Secondly, all of this data being collected across from various sources can benefit more than the IT department That opens the door for cross-functional teams to learn from each other’s data applications and adopt those same approaches across the business for unified success. It means that areas like machine data analytics grow in importance over time, as they can be specifically applied to solve problems. Iterating like this really helps analytics teams to prove their value.
Security analytics and automation will go from “in love” to “it’s complicated”
AI is getting a lot of hype. Every story around AI seems to be festooned with doomsday images, but AI as a technology still has a long way to go.
For IT security teams, there’s a lot of noise around how AI will become embedded into security solutions. It’s true that automating more of the data investigation side will really help. However, that is not true AI, at least not yet.

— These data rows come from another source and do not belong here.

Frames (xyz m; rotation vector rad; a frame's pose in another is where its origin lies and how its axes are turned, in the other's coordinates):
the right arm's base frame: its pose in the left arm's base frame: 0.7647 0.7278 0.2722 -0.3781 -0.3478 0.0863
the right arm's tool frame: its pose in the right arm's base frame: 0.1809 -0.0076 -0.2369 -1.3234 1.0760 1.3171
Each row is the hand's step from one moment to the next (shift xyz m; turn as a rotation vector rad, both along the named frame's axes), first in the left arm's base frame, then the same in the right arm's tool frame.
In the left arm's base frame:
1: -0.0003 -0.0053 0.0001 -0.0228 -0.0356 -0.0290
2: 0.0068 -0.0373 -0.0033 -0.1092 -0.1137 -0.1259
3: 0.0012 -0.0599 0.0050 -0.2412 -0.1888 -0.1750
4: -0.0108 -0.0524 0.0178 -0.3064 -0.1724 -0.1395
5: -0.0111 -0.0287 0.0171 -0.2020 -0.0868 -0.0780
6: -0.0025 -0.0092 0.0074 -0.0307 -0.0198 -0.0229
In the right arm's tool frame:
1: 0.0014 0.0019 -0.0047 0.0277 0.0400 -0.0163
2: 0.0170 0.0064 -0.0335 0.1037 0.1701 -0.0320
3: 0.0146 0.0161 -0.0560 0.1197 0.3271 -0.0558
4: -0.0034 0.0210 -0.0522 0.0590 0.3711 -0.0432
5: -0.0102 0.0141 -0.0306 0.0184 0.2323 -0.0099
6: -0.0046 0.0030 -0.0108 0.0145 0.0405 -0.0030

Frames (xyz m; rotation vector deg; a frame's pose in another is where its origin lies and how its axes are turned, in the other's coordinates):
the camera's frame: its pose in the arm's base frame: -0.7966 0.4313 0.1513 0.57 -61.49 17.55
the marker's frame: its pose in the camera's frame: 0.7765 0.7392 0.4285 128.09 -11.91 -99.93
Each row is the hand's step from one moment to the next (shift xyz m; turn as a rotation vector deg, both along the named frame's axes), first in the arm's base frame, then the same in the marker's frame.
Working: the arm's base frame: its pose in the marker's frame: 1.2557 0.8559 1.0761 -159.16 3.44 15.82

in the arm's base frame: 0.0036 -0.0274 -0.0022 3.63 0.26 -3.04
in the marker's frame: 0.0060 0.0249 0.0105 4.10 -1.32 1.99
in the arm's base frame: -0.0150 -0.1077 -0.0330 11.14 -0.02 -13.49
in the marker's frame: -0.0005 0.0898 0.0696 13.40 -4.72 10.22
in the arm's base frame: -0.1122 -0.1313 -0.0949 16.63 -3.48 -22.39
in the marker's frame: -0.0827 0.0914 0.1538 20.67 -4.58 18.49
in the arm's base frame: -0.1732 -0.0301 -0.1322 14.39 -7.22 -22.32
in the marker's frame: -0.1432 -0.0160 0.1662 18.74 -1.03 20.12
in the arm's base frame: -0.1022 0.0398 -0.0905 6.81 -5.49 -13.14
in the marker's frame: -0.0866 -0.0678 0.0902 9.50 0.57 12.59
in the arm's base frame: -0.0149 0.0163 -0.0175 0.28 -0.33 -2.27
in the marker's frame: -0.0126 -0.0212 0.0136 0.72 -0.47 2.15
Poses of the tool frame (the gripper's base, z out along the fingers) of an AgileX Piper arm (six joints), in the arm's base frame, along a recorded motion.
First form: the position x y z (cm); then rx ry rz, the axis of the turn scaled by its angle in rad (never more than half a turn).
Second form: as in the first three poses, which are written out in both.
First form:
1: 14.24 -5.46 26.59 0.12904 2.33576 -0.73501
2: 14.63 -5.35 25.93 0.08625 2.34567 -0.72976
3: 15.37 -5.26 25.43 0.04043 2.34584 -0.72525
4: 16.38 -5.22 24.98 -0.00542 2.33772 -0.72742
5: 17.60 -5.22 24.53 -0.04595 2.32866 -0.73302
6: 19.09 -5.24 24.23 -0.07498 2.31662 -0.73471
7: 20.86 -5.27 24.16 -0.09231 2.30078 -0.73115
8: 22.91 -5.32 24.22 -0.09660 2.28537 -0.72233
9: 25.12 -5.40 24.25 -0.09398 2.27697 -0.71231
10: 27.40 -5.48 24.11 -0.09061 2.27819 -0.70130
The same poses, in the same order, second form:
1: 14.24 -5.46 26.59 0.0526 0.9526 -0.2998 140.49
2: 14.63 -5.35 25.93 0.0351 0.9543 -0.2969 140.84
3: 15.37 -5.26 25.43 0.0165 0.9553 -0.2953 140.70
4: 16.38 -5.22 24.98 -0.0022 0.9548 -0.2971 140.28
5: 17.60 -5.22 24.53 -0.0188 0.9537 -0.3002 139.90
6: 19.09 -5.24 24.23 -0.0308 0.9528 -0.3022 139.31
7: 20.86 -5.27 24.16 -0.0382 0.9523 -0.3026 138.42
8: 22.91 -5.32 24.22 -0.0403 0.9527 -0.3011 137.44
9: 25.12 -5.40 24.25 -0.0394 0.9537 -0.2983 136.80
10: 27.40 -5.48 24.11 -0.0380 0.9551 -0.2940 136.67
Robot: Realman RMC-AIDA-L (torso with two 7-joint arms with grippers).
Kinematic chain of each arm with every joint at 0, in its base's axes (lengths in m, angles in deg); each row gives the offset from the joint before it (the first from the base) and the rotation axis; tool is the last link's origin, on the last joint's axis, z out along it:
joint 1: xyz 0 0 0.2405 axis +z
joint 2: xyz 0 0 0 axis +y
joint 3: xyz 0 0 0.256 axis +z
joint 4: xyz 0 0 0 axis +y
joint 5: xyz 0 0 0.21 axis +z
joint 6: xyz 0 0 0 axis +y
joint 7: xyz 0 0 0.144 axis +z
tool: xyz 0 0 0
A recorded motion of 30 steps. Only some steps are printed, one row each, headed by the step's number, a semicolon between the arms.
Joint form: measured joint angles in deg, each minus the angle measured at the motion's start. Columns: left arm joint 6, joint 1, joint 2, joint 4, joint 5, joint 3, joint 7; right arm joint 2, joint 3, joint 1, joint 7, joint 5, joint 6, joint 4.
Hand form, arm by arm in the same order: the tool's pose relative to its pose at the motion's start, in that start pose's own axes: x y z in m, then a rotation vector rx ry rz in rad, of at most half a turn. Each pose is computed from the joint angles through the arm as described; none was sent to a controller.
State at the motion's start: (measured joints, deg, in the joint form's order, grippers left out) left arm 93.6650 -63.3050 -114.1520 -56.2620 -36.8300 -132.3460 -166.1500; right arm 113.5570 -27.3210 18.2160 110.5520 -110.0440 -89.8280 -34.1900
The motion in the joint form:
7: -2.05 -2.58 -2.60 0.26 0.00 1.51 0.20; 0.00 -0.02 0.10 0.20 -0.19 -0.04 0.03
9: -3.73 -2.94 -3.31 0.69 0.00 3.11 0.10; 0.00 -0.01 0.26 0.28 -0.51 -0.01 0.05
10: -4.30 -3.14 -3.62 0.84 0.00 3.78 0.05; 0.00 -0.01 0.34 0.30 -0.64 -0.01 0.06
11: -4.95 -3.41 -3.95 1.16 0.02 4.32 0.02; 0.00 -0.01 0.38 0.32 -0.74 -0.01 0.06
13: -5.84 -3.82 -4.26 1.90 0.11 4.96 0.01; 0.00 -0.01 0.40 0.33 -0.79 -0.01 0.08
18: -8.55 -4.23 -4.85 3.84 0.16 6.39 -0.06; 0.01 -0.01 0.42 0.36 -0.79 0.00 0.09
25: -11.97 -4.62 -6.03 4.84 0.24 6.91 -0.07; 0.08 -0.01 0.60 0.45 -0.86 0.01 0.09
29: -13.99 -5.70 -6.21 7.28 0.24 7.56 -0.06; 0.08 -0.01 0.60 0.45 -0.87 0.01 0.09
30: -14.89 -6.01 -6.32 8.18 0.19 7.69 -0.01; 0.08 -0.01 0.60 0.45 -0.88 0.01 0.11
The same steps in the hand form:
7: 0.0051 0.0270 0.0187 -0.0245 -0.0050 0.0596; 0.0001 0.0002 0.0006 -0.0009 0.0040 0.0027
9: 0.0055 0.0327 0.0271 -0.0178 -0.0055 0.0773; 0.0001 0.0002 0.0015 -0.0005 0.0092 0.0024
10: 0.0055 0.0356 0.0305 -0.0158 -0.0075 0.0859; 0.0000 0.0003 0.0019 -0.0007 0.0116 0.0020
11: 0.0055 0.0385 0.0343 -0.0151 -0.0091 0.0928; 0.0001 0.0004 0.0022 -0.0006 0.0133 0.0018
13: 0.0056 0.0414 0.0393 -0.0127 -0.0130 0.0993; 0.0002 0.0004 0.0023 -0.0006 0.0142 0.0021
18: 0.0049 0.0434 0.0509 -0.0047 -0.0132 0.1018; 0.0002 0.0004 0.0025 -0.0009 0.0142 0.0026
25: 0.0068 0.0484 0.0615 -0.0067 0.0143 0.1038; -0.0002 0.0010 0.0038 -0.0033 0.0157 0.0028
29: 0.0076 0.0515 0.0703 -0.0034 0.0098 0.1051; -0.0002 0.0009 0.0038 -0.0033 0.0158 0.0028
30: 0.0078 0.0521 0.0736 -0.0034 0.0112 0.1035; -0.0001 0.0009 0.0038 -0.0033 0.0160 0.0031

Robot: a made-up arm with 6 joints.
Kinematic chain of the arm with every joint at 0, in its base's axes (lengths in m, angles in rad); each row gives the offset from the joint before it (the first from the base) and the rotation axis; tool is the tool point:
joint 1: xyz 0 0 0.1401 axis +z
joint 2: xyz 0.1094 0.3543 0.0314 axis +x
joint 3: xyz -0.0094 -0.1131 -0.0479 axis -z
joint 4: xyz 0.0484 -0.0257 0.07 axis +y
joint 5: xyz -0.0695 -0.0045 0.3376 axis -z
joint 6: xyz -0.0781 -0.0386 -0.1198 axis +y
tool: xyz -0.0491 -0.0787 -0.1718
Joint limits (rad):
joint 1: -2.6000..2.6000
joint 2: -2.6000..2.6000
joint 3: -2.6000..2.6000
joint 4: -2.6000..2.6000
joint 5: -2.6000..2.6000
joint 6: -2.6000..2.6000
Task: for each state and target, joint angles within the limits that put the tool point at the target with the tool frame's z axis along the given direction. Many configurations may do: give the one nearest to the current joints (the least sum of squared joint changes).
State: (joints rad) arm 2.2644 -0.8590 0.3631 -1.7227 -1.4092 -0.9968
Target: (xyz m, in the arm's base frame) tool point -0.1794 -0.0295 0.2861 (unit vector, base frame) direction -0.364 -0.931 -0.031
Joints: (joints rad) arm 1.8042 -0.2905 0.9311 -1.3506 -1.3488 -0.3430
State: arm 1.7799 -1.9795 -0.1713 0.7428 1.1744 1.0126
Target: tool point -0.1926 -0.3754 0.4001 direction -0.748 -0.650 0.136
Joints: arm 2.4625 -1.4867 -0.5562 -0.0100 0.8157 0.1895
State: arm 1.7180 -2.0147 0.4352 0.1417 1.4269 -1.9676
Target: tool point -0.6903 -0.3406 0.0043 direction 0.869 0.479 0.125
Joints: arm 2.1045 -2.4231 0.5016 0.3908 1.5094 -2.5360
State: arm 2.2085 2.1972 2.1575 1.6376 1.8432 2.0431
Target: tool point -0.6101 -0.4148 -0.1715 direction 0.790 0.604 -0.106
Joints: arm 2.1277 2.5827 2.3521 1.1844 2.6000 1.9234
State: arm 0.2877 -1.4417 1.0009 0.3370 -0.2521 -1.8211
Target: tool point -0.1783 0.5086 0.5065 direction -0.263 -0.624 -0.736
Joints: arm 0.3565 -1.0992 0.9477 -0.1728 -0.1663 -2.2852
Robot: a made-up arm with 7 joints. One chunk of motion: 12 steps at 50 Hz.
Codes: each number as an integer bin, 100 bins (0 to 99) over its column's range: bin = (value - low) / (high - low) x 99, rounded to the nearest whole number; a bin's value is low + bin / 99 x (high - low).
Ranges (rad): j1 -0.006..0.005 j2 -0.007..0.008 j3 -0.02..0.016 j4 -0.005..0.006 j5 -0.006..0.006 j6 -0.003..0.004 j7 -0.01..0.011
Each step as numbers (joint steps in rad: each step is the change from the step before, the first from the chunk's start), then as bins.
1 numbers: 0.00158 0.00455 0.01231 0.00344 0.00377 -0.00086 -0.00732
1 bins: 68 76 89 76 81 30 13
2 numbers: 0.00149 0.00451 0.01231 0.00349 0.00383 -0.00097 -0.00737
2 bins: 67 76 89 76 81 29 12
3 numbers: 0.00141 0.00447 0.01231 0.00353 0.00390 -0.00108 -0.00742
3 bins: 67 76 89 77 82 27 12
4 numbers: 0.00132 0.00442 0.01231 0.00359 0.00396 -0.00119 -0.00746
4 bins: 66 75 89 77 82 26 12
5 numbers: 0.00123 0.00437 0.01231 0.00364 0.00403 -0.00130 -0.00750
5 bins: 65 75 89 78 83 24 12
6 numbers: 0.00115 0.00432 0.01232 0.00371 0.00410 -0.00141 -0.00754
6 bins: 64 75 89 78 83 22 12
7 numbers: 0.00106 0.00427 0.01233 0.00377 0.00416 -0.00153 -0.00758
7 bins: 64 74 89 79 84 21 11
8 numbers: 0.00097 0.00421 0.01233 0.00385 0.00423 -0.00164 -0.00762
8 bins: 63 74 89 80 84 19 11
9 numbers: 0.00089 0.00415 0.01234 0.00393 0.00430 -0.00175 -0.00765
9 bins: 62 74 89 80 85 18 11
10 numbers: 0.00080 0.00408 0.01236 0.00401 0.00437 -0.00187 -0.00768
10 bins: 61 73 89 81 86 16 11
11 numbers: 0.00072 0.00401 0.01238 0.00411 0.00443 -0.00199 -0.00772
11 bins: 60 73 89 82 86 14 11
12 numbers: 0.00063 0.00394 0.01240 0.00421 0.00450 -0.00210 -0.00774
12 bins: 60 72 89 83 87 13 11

Like all relationships, the links between humans, machines and security will get more complicated. The sheer volume of data available from IT assets – cloud, servers, networks, et cetera – is vast, and making sense of it requires context. Automation and machine learning tools will help strengthen security because they can cut out the “human element” of having to investigate, prioritize and correlate security alerts and events at scale.
Using analytics, systems can help determine which ones are critical and should be investigated further. What could take hours for a human, can take seconds for a machine, and then once the alert is identified, the human comes in with the necessary context to understand what, how why things went wrong and how to resolve the issue moving forward. This is where humans can come in and apply the mix of experience and intuition that is unique to us.
Normally, AI stories tend to attract rumors of job losses or replacements of roles. Now, some areas of the economy might see this – for example, we don’t have people working en masse in telecoms exchanges today. However, there are two reasons why this won’t affect the IT security sector as much, if at all.
Firstly, there is such a dearth of skilled professionals in the IT security space that there are more roles than there are people to fill them. Secondly, while using ML-driven analytics is good at matching known patterns and spotting outliers, it is not as good at explaining why those outliers are risky or not. That requires experience with investigating the unknown, which AI is not currently capable of.